* **What is needed**
Run through the records and show each line that includes the string "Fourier".

* **Data**
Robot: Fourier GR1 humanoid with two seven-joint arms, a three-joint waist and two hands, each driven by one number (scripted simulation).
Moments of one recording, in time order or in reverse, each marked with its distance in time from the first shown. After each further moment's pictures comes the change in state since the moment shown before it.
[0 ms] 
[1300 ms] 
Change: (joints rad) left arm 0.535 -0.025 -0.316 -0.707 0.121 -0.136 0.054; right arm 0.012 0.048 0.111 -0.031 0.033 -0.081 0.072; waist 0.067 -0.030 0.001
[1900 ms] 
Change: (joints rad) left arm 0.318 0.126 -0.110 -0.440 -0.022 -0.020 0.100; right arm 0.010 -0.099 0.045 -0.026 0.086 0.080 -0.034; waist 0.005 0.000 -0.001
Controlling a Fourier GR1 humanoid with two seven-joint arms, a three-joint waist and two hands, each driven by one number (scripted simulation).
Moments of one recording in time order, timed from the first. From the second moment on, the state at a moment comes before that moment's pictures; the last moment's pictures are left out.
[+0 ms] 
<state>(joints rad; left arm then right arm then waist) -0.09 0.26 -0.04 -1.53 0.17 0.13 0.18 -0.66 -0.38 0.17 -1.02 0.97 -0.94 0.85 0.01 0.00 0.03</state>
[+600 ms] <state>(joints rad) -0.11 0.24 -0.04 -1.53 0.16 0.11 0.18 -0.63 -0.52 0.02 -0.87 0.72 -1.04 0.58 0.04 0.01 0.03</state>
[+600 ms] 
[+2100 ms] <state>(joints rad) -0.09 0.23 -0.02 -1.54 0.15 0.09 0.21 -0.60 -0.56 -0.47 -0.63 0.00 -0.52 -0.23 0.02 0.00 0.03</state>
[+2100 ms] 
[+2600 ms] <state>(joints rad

* **Answer space**
Robot: Fourier GR1 humanoid with two seven-joint arms, a three-joint waist and two hands, each driven by one number (scripted simulation).
Controlling a Fourier GR1 humanoid with two seven-joint arms, a three-joint waist and two hands, each driven by one number (scripted simulation).

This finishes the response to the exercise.